Team Selection Test for IMO

Lemma. Let $a$ and $n$ be integers such that $a\equiv 1(\mathrm{mod}p)$ for each prime $p\nmid n$ and $a_n=1+a+a^2+\cdots +a^{n-1}$. Then $n\mid a_n$.
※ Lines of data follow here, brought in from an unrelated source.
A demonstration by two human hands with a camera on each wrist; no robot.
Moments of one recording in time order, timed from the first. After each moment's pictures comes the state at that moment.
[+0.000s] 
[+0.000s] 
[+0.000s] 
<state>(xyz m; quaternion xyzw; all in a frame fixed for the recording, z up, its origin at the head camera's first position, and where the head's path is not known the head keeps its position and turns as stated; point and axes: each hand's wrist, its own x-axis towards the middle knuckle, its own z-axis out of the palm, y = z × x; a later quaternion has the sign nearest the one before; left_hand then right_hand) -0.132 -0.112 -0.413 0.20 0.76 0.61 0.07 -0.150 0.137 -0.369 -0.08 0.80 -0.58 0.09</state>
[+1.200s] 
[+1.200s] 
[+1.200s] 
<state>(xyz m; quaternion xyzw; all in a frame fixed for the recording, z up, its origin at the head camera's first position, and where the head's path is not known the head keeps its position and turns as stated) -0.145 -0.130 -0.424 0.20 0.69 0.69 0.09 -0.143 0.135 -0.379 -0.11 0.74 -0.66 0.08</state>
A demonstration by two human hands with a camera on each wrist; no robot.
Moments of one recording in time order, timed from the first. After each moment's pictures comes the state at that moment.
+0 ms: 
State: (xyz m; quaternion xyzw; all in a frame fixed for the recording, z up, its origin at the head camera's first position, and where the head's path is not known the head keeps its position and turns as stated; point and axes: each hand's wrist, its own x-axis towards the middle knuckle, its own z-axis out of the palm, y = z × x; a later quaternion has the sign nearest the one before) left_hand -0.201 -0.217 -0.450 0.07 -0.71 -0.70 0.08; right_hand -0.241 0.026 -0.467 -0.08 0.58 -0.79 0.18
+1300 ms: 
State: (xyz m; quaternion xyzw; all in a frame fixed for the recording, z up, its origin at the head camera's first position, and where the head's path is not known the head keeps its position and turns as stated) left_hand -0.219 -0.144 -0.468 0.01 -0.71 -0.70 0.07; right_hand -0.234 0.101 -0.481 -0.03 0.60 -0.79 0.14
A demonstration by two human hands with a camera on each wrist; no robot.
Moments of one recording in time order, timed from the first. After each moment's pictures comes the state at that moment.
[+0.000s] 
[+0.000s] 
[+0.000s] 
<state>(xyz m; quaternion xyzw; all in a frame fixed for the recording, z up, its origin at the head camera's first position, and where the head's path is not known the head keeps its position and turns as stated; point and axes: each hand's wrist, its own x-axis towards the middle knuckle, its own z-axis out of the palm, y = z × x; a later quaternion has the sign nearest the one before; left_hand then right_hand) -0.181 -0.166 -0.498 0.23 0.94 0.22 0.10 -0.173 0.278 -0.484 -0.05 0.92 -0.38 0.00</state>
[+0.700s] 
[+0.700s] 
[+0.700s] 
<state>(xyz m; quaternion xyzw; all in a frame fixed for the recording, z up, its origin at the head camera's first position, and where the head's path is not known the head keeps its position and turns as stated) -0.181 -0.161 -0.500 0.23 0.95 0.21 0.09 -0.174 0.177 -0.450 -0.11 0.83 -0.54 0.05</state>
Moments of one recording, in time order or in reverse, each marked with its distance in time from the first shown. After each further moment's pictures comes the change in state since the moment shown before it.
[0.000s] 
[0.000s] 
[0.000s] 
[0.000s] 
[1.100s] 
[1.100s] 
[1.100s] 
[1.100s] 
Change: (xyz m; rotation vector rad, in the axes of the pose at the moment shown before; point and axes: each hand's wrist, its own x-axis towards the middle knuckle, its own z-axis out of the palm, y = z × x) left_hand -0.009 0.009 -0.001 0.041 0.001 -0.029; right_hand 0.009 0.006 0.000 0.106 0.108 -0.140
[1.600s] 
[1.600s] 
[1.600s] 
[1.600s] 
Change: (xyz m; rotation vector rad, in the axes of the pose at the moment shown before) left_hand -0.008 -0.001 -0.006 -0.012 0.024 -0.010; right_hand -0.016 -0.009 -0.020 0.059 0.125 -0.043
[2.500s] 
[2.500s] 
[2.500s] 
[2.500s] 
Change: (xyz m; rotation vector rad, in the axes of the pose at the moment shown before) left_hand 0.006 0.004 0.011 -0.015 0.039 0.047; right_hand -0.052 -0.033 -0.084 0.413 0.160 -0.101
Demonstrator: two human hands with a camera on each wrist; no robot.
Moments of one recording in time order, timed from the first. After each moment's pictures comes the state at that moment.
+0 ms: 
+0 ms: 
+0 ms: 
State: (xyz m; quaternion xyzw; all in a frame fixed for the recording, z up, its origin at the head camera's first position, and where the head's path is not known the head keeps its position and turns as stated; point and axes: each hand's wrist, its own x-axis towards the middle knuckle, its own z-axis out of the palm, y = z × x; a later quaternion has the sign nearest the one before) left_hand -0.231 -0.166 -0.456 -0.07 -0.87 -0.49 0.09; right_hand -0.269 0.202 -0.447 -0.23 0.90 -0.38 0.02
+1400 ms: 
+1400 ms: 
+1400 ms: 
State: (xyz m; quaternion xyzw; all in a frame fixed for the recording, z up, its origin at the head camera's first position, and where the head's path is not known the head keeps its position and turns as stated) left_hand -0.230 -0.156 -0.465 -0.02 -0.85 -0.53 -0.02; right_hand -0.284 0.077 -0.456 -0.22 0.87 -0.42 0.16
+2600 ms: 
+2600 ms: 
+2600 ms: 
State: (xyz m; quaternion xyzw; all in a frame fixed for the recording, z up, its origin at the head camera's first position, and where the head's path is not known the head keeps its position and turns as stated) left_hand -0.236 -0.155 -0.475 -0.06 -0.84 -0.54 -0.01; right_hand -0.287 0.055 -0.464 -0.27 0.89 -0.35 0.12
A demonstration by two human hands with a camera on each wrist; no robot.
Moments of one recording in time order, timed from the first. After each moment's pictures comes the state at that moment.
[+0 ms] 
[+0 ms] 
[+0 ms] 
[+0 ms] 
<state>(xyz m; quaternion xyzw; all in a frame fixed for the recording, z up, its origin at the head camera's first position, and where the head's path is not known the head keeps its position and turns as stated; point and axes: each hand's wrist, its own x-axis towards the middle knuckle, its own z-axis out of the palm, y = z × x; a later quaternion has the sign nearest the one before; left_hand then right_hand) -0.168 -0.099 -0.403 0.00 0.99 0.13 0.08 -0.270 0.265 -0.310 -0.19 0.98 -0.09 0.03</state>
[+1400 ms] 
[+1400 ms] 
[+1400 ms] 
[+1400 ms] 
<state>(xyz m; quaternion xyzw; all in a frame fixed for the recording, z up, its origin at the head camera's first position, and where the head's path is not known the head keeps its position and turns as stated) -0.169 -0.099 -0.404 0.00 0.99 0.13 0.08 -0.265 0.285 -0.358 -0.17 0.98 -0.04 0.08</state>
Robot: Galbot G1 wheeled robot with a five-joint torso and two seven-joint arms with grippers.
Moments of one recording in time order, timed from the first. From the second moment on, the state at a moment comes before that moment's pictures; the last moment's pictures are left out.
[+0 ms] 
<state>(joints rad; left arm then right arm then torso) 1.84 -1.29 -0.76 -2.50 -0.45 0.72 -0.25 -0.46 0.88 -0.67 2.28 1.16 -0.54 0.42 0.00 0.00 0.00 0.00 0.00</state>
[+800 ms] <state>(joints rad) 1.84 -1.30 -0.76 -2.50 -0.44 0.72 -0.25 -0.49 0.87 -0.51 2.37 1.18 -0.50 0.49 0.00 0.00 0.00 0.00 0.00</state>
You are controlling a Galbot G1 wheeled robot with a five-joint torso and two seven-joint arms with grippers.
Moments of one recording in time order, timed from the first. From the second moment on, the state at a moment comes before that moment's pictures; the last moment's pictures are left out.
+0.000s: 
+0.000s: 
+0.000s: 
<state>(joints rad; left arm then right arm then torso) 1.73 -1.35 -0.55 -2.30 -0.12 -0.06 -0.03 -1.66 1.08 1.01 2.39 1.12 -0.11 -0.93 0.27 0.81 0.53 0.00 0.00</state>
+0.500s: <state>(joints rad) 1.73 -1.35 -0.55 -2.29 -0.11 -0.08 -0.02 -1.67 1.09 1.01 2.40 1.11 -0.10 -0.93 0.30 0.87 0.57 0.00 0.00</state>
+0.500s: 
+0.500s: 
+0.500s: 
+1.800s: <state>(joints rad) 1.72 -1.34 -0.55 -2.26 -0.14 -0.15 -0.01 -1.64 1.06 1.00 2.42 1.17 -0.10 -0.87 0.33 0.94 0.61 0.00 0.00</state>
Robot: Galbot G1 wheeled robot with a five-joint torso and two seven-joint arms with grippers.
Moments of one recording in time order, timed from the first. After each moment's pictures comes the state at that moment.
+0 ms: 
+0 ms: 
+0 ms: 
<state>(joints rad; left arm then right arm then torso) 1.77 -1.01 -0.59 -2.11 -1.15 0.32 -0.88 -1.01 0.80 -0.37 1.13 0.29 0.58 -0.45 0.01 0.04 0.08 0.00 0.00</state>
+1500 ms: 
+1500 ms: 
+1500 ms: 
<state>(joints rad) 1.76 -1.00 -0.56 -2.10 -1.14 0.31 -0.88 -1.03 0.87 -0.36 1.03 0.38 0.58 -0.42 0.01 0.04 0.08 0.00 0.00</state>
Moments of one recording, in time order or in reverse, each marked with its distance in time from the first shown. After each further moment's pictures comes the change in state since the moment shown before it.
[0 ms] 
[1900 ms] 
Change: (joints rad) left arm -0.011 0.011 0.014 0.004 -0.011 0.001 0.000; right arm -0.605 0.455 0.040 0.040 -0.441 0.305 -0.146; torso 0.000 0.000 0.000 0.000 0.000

Proof of the lemma. Let $p^r$ be the largest power of the prime number $p$ such that $p^r\mid n$. We will prove the equality $$1+a+a^2+\cdots +a^{n-1}=\left(1+a^{p^r}+a^{2p^r}+\cdots +a^{(p-1)p^r}\right)\prod _{k=1}^r\left(1+a^{p^{k-1}}+a^{2p^{k-1}}+\cdots +a^{(p-1)p^{k-1}}\right)$$ for each integer $a$. If $a=1$ the left-hand side is $n$ and the right-hand side is $\frac{n}{p^r}{p}^r=n$ (one $p$ for each term in the product). Let $a\ne 1$. If we multiply the left-hand side and right-hand side by $a-1$ from the right we get $$\begin{array}{rl}& (a-1)(1+a+\cdots +a^{p-1})(1+a^p+a^{2p}+\cdots +a^{(p-1)p})\dots \left(1+a^{2p^r}+\cdots +a^{p^r}\right)\\ & =(a^p-1)(1+a^p+a^{2p}+\cdots +a^{(p-1)p})\dots \left(1+a^{2p^r}+\cdots +a^{p^r}\right)\\ & =(a^{p^2}-1)(1+a^{p^2}+\cdots +a^{(p-1)p^2})\dots \left(1+a^{p^{k-1}}+\cdots +a^{p^{k-1}}\right)\\ & =(a^{p^r}-1)\left(1+a^{p^r}+\cdots +a^{p^{r-1}}\right)=a^n-1\end{array}$$ Each expression in the product is divisible by $p$ since $$1+a^{p^{k-1}}+a^{2p^{k-1}}+\cdots +a^{(p-1)p^{k-1}}=(a^{p^{k-1}}-1)+(a^{2p^{k-1}}-1)+\cdots +(a^{(p-1)p^{k-1}}-1)+p$$ each of the expressions in brackets is divisible by $p$.

Without loss of generality we can assume that $n_1<n_2$. It is clear that $$\frac{a_{n_2}-a_{n_1}}{n_2-n_1}=\frac{1+a+\cdots +a^{n_2-1}-1-a-\cdots -a^{n_1-1}}{n_2-n_1}=\frac{a^{n_1}(1+a+\cdots +a^{n_2-n_1-1})}{n_2-n_1}$$ Using the lemma we get $(n_2-n_1)\mid a_{n_2-n_1}$ from where we get that the number $\frac{a_{n_2}-a_{n_1}}{n_2-n_1}$ is a natural number.